Problem to work on.
Return, unchanged and with no pictures, the lines below from the very first through the one that contains "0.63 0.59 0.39".
^^^^^^^^
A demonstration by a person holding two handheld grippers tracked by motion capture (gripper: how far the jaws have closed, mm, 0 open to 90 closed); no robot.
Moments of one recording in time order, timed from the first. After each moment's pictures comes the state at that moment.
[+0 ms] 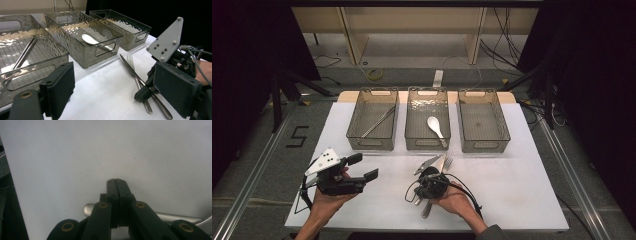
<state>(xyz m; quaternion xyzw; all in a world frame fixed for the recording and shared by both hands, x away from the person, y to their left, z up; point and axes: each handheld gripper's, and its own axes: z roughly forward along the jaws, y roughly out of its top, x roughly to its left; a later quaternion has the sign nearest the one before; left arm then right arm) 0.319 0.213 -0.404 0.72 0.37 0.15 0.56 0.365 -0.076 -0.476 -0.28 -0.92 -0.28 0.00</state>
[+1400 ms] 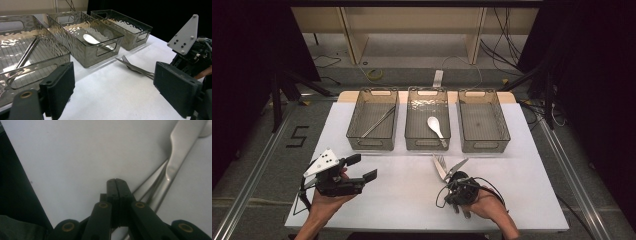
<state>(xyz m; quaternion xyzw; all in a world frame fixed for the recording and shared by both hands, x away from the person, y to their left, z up) 0.316 0.214 -0.404 0.72 0.37 0.16 0.56 0.350 -0.152 -0.465 -0.30 -0.93 -0.20 0.02</state>
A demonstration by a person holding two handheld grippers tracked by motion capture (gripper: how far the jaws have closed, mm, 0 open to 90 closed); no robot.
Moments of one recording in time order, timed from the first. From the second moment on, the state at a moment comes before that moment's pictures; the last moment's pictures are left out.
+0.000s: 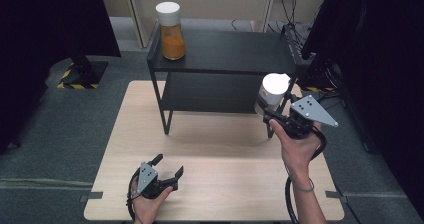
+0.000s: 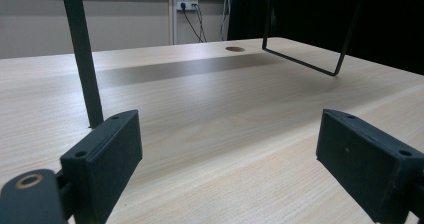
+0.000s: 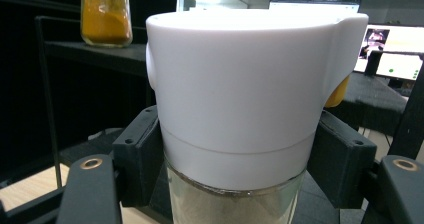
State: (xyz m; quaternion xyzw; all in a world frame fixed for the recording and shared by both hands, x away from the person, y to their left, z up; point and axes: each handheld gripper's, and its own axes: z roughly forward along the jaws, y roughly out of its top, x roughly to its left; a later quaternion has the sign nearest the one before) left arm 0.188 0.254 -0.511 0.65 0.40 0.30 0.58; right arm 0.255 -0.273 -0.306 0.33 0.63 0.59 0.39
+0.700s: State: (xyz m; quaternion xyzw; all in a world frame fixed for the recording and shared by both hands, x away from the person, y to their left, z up) left arm 0.188 0.253 -0.510 0.65 0.40 0.30 0.57; right arm 0.262 -0.265 -0.274 0.32 0.61 0.60 0.40
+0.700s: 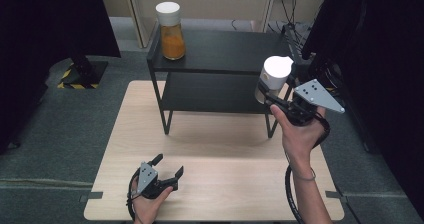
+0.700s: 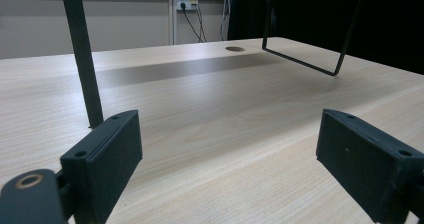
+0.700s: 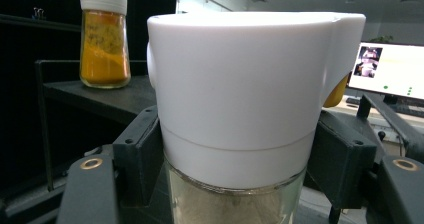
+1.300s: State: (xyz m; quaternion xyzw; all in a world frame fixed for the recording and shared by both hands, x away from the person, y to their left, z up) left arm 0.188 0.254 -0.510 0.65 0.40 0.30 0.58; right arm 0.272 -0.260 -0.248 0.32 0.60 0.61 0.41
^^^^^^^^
Task solution.
A demonstration by a person holding two handheld grippers tracked by motion capture (gripper: how far the jaws have closed, mm, 0 open to 90 closed); no robot.
Moments of one recording in time order, timed from the first. After each moment's pictures comes the state at that moment.
[+0 ms] 
<state>(xyz m; quaternion xyzw; all in a world frame fixed for the recording and shared by both hands, x away from the person, y to their left, z up; point and axes: each handheld gripper's, and its own axes: z roughly forward along the jaws, y roughly out of its top, x roughly to its left; a later quaternion has the sign nearest the one before; left arm then right arm) 0.319 0.213 -0.404 0.72 0.37 0.15 0.56 0.365 -0.076 -0.476 -0.28 -0.92 -0.28 0.00</state>
[+1400 ms] 
<state>(xyz m; quaternion xyzw; all in a world frame fixed for the recording and shared by both hands, x away from the person, y to their left, z up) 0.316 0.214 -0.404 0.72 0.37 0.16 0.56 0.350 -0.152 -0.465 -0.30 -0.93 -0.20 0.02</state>
A demonstration by a person holding two handheld grippers tracked by motion capture (gripper: how far the jaws have closed, mm, 0 open to 90 closed); no robot.
Moments of one recording in time order, timed from the first. From the second moment on, the state at a moment comes before that moment's pictures; the last moment's pictures are left out.
+0.000s: 
+0.000s: 
+0.000s: 
State: (xyz m; quaternion xyzw; all in a world frame fixed for the recording and shared by both hands, x away from the person, y to their left, z up; point and axes: each handheld gripper's, and its own axes: z roughly forward along the jaws, y roughly out of its top, x roughly to its left; a later quaternion has the sign nearest the one before) left arm 0.188 0.254 -0.511 0.65 0.40 0.30 0.58; right arm 0.255 -0.273 -0.306 0.33 0.63 0.59 0.39

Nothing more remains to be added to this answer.